__PROMPT__:
An exact reproduction of all the entries is what the answer must contain.

[GIVEN RECORDS — start]

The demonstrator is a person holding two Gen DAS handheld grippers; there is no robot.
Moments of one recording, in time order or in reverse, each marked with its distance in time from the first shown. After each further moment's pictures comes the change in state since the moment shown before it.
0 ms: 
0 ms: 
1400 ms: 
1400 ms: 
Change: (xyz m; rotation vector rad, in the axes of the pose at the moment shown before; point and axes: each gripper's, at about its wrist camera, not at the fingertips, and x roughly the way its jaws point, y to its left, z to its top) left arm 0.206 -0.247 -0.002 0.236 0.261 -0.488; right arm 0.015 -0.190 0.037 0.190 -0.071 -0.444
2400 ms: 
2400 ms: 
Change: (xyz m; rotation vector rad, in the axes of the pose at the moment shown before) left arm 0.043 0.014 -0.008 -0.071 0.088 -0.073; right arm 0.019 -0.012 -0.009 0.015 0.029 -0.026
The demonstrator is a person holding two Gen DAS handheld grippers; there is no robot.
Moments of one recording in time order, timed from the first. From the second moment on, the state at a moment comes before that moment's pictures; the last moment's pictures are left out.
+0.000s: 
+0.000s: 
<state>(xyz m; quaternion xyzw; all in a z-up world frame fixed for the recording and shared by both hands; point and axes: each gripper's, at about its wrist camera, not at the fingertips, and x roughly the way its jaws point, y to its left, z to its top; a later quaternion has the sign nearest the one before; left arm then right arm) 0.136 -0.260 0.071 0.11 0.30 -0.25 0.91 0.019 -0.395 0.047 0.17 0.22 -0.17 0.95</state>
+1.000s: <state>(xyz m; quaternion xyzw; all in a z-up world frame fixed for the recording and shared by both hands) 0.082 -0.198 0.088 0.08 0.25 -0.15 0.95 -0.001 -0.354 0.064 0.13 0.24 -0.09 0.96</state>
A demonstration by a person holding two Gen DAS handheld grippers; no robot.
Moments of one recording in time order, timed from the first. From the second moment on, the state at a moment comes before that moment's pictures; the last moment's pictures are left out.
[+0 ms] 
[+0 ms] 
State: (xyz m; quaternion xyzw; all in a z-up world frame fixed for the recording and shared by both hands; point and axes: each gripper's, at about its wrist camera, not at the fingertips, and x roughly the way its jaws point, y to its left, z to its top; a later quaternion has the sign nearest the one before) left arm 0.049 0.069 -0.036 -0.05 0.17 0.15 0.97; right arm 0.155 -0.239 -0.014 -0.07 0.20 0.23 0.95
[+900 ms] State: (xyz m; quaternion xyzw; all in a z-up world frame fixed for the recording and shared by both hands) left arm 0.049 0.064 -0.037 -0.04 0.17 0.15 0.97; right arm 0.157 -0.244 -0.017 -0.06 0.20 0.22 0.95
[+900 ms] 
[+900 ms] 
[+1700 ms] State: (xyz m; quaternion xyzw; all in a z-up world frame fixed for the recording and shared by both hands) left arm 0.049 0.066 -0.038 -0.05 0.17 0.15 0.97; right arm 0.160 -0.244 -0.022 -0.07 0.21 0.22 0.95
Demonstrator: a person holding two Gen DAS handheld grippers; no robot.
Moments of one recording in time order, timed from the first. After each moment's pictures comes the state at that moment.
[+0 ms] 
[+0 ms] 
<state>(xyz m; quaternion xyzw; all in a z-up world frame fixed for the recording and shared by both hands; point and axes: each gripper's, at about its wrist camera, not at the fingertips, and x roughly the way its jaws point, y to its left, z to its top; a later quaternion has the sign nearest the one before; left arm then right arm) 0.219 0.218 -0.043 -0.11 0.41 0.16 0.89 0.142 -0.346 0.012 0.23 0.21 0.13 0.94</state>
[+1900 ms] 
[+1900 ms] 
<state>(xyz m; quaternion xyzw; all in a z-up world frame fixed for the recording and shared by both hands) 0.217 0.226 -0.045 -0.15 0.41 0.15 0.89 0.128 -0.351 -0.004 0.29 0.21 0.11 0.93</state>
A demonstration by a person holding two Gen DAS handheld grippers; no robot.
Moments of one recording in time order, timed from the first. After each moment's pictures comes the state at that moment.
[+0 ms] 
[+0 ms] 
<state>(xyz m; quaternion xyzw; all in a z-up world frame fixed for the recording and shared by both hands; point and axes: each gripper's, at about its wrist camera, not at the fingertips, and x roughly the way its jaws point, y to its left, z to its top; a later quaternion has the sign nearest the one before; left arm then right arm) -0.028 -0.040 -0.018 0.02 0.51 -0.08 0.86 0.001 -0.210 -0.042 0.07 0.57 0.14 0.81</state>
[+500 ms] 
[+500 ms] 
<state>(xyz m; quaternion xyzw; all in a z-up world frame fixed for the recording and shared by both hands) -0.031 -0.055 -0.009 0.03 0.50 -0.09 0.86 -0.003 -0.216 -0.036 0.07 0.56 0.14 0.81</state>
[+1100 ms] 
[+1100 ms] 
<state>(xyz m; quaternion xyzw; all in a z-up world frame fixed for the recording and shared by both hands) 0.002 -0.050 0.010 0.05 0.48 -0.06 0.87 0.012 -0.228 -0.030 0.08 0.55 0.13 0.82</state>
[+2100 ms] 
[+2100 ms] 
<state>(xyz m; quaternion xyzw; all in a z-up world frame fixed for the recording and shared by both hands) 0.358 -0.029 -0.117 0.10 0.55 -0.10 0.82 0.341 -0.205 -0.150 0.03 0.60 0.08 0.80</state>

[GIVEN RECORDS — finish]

__RESULT FOR THIS EXERCISE__:
The demonstrator is a person holding two Gen DAS handheld grippers; there is no robot.
Moments of one recording, in time order or in reverse, each marked with its distance in time from the first shown. After each further moment's pictures comes the change in state since the moment shown before it.
0 ms: 
0 ms: 
1400 ms: 
1400 ms: 
Change: (xyz m; rotation vector rad, in the axes of the pose at the moment shown before; point and axes: each gripper's, at about its wrist camera, not at the fingertips, and x roughly the way its jaws point, y to its left, z to its top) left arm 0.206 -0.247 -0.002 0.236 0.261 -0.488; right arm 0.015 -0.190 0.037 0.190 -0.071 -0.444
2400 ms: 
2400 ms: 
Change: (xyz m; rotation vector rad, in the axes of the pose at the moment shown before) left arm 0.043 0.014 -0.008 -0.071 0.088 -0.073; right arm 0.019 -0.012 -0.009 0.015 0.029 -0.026
The demonstrator is a person holding two Gen DAS handheld grippers; there is no robot.
Moments of one recording in time order, timed from the first. From the second moment on, the state at a moment comes before that moment's pictures; the last moment's pictures are left out.
+0.000s: 
+0.000s: 
<state>(xyz m; quaternion xyzw; all in a z-up world frame fixed for the recording and shared by both hands; point and axes: each gripper's, at about its wrist camera, not at the fingertips, and x roughly the way its jaws point, y to its left, z to its top; a later quaternion has the sign nearest the one before; left arm then right arm) 0.136 -0.260 0.071 0.11 0.30 -0.25 0.91 0.019 -0.395 0.047 0.17 0.22 -0.17 0.95</state>
+1.000s: <state>(xyz m; quaternion xyzw; all in a z-up world frame fixed for the recording and shared by both hands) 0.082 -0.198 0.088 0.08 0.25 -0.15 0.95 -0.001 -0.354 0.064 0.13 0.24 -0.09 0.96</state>
A demonstration by a person holding two Gen DAS handheld grippers; no robot.
Moments of one recording in time order, timed from the first. From the second moment on, the state at a moment comes before that moment's pictures; the last moment's pictures are left out.
[+0 ms] 
[+0 ms] 
State: (xyz m; quaternion xyzw; all in a z-up world frame fixed for the recording and shared by both hands; point and axes: each gripper's, at about its wrist camera, not at the fingertips, and x roughly the way its jaws point, y to its left, z to its top; a later quaternion has the sign nearest the one before) left arm 0.049 0.069 -0.036 -0.05 0.17 0.15 0.97; right arm 0.155 -0.239 -0.014 -0.07 0.20 0.23 0.95
[+900 ms] State: (xyz m; quaternion xyzw; all in a z-up world frame fixed for the recording and shared by both hands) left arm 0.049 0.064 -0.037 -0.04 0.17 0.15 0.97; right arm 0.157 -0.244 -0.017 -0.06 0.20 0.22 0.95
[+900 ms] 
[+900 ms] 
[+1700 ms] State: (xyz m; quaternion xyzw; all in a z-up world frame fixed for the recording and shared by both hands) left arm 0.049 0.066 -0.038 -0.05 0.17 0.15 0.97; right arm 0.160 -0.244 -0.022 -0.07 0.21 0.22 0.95
Demonstrator: a person holding two Gen DAS handheld grippers; no robot.
Moments of one recording in time order, timed from the first. After each moment's pictures comes the state at that moment.
[+0 ms] 
[+0 ms] 
<state>(xyz m; quaternion xyzw; all in a z-up world frame fixed for the recording and shared by both hands; point and axes: each gripper's, at about its wrist camera, not at the fingertips, and x roughly the way its jaws point, y to its left, z to its top; a later quaternion has the sign nearest the one before; left arm then right arm) 0.219 0.218 -0.043 -0.11 0.41 0.16 0.89 0.142 -0.346 0.012 0.23 0.21 0.13 0.94</state>
[+1900 ms] 
[+1900 ms] 
<state>(xyz m; quaternion xyzw; all in a z-up world frame fixed for the recording and shared by both hands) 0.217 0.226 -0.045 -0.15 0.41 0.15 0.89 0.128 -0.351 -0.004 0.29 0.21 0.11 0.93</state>
A demonstration by a person holding two Gen DAS handheld grippers; no robot.
Moments of one recording in time order, timed from the first. After each moment's pictures comes the state at that moment.
[+0 ms] 
[+0 ms] 
<state>(xyz m; quaternion xyzw; all in a z-up world frame fixed for the recording and shared by both hands; point and axes: each gripper's, at about its wrist camera, not at the fingertips, and x roughly the way its jaws point, y to its left, z to its top; a later quaternion has the sign nearest the one before; left arm then right arm) -0.028 -0.040 -0.018 0.02 0.51 -0.08 0.86 0.001 -0.210 -0.042 0.07 0.57 0.14 0.81</state>
[+500 ms] 
[+500 ms] 
<state>(xyz m; quaternion xyzw; all in a z-up world frame fixed for the recording and shared by both hands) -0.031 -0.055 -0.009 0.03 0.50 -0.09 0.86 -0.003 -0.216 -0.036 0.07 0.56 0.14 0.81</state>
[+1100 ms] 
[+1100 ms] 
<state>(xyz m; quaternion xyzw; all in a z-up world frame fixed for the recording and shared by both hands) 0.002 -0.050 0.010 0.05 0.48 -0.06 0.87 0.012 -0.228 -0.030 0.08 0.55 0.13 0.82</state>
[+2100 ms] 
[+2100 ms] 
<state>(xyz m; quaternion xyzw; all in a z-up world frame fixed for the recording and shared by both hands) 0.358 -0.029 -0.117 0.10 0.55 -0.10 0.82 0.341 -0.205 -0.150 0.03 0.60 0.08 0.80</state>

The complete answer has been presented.